● WORK INSTRUCTION:
What you return must be the exact lines of the material below, from the first through the one that has "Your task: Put", with no pictures and, please, nothing else.
_ _ _ _
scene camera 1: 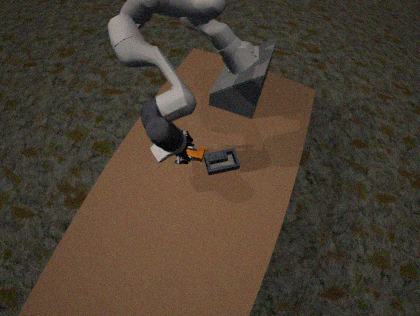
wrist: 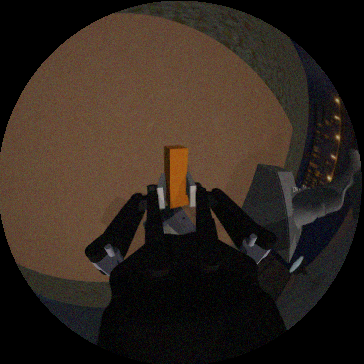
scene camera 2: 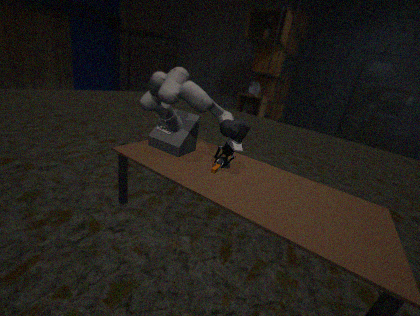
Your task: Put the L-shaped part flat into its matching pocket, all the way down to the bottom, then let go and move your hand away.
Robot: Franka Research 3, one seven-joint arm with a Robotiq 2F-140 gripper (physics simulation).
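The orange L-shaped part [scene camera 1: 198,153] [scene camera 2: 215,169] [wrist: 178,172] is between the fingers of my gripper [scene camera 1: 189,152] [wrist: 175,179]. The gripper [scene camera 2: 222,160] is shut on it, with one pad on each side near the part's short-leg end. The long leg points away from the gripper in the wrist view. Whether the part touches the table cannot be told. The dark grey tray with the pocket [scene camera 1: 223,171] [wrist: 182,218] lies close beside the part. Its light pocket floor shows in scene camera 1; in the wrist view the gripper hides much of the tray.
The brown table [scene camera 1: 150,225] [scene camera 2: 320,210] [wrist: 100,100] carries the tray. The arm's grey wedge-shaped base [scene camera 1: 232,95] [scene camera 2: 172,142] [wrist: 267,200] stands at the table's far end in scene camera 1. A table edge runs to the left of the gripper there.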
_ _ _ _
● RESULT OF THIS EXERCISE:
scene camera 1: 
wrist: 
scene camera 2: 
Your task: Put the L-shaped part flat into its matching pocket, all the way down to the bottom, then let go and move your hand away.

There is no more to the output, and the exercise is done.